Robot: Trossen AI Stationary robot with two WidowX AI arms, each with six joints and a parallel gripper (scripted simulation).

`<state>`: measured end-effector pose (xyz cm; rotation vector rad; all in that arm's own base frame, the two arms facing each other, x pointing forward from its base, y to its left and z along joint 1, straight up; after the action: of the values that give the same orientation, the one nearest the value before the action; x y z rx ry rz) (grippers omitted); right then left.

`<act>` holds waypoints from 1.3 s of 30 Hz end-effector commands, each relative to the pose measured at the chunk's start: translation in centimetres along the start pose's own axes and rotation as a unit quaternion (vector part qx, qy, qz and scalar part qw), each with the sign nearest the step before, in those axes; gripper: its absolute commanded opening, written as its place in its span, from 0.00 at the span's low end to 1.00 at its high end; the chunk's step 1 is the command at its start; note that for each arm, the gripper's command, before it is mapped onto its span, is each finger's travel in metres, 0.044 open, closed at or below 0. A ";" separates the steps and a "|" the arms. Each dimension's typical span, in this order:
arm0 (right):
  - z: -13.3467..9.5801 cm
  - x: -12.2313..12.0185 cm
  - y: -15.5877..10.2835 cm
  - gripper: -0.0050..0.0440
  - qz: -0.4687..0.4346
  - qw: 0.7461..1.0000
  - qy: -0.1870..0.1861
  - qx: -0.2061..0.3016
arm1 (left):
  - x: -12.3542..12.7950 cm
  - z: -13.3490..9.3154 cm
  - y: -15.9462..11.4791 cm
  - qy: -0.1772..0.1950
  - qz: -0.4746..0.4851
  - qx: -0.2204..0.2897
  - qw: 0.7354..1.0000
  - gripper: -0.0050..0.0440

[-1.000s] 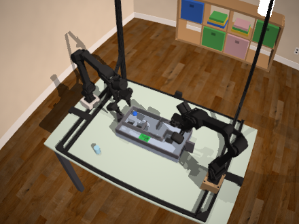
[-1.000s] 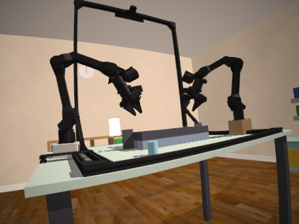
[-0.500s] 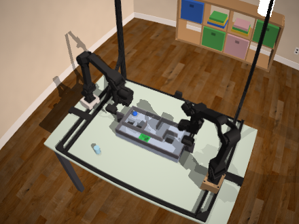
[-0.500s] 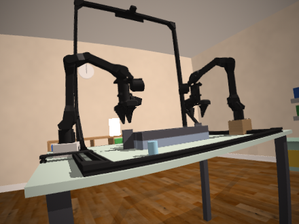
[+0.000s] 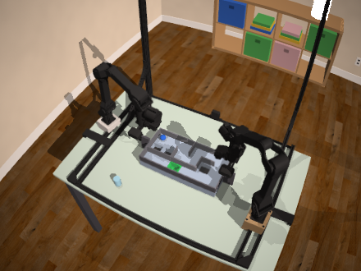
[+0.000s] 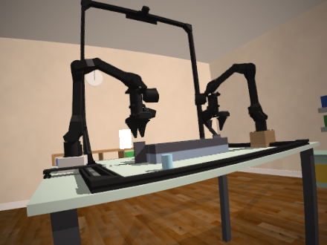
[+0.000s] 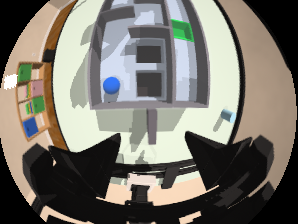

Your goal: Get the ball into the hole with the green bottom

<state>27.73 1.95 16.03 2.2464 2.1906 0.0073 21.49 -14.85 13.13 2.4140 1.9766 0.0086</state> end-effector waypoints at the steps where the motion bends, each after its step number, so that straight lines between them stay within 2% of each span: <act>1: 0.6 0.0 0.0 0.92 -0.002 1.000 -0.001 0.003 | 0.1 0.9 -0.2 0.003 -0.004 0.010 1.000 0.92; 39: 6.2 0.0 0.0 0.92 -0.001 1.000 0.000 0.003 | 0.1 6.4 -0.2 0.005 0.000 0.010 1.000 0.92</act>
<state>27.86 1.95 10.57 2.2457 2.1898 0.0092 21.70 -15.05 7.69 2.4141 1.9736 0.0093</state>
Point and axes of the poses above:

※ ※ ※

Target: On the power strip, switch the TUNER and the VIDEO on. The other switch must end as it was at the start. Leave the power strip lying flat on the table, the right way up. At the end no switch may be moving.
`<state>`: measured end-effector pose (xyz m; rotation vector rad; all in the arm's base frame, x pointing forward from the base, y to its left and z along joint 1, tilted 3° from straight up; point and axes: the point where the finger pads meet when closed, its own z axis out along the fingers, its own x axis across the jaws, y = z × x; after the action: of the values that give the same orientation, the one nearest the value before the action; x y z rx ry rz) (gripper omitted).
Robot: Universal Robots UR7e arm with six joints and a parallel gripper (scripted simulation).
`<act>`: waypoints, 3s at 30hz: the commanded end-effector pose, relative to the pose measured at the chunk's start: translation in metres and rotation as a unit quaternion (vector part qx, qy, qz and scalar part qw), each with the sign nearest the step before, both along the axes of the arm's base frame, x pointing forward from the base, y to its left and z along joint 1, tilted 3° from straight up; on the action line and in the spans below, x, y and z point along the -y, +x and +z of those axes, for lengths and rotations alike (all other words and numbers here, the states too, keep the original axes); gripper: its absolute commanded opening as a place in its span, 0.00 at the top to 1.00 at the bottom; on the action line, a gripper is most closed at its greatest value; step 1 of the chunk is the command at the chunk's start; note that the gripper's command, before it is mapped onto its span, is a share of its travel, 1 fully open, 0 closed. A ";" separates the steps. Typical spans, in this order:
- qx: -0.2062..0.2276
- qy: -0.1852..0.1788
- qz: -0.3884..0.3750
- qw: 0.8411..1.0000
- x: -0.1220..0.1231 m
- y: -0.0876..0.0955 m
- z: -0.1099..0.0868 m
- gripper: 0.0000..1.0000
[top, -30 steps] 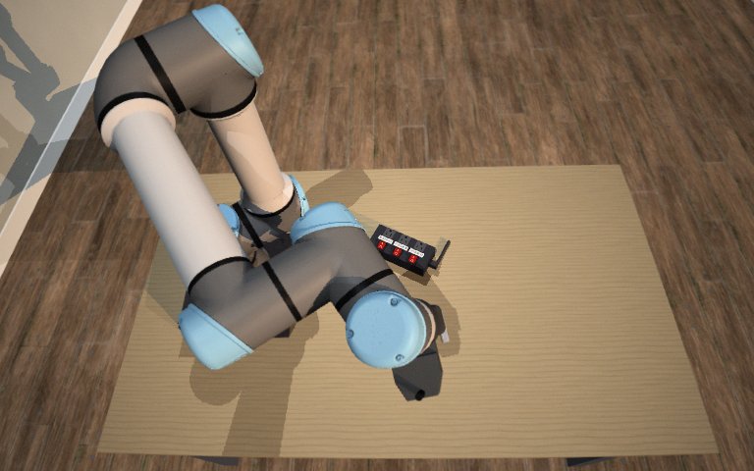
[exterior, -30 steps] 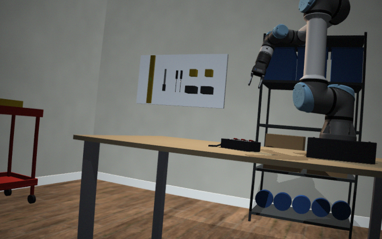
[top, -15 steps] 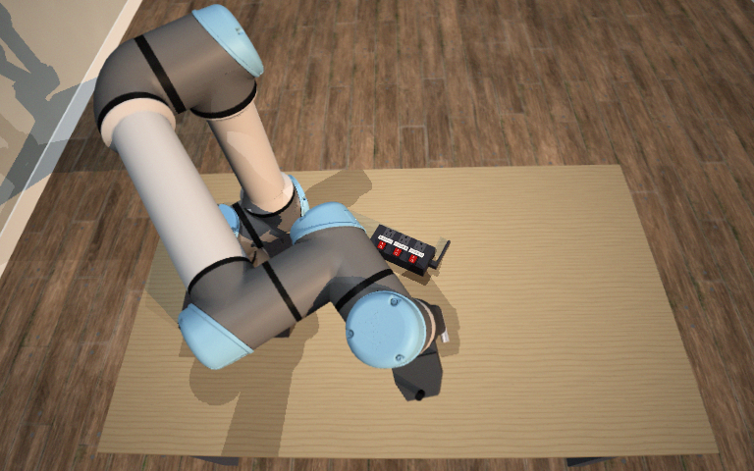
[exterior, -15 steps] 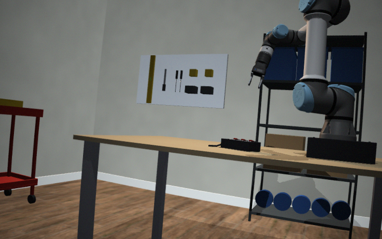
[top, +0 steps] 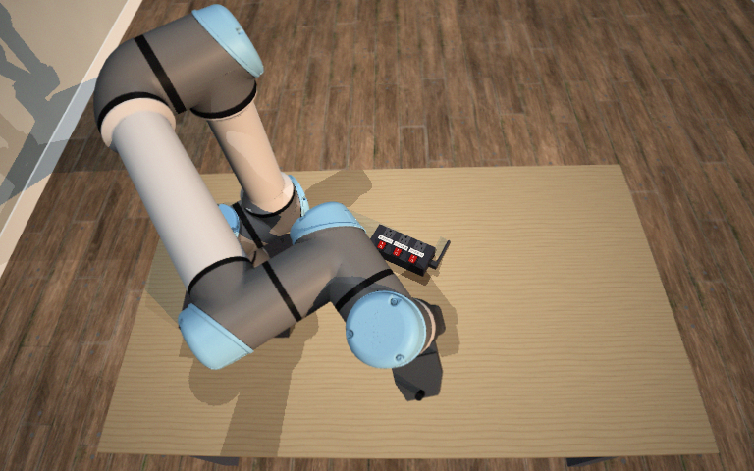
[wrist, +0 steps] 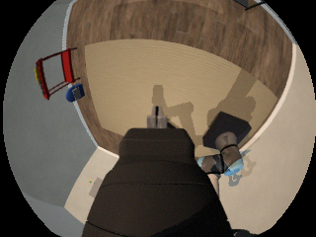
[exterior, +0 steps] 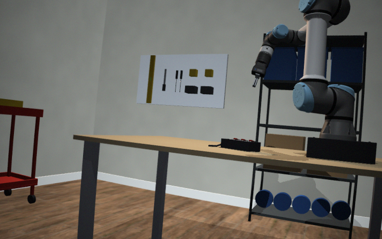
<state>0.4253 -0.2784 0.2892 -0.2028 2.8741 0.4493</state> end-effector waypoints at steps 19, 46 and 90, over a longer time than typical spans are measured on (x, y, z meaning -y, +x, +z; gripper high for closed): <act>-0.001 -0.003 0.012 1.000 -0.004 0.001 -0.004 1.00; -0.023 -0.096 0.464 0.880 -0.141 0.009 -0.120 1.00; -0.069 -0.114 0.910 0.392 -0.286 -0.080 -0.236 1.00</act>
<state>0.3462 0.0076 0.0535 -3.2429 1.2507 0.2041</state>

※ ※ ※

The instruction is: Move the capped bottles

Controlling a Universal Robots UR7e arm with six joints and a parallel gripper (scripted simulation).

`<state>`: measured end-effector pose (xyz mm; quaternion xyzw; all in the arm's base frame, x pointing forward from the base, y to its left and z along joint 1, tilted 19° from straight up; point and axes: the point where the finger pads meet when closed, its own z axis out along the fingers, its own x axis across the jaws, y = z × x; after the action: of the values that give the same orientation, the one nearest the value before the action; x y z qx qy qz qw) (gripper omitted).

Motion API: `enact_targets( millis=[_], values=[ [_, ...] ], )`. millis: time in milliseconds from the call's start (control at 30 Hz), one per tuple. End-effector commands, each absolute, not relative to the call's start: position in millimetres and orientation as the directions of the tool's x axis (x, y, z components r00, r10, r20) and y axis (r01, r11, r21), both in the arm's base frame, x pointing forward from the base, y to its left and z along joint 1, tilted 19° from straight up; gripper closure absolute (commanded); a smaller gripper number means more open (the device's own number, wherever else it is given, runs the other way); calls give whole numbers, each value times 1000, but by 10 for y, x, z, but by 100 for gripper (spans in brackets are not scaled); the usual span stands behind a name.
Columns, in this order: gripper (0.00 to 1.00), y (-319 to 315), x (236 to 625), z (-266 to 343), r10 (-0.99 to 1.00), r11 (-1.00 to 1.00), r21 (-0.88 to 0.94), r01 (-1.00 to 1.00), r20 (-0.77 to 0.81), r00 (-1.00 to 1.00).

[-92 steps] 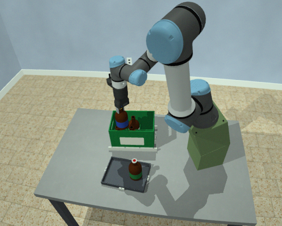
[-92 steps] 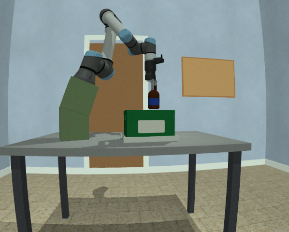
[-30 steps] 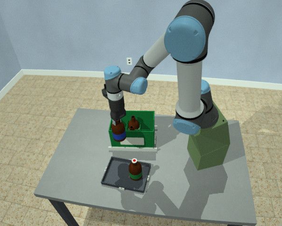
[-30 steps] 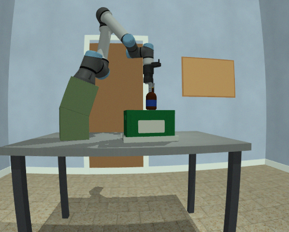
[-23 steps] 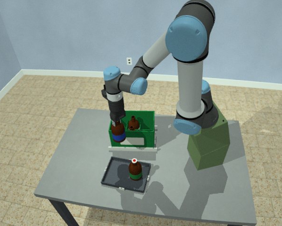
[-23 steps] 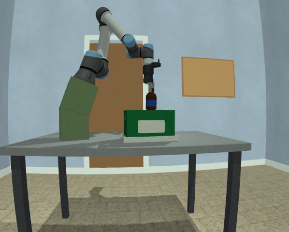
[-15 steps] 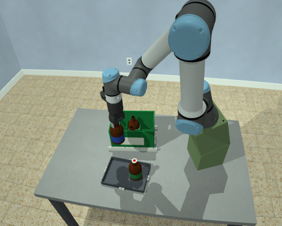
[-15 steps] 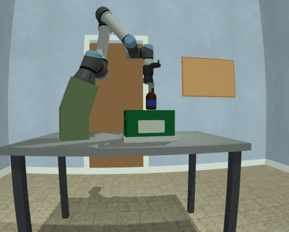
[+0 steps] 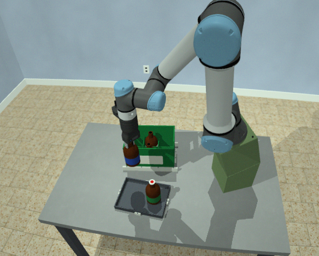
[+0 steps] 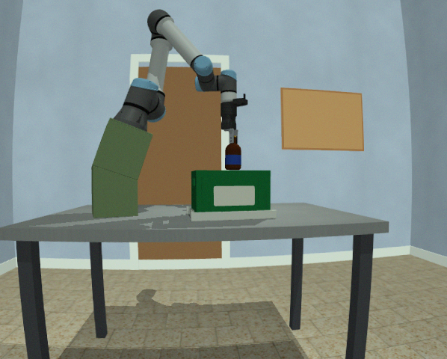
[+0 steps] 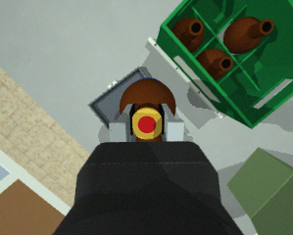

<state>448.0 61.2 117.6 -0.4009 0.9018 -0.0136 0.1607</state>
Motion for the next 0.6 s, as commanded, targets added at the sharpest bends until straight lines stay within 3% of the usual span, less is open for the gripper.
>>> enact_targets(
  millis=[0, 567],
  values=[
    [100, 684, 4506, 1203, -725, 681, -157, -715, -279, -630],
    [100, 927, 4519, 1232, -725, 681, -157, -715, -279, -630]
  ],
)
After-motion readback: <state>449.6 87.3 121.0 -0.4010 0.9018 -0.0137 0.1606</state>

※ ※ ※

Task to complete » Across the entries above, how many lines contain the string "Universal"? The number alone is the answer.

Answer to the exercise » 2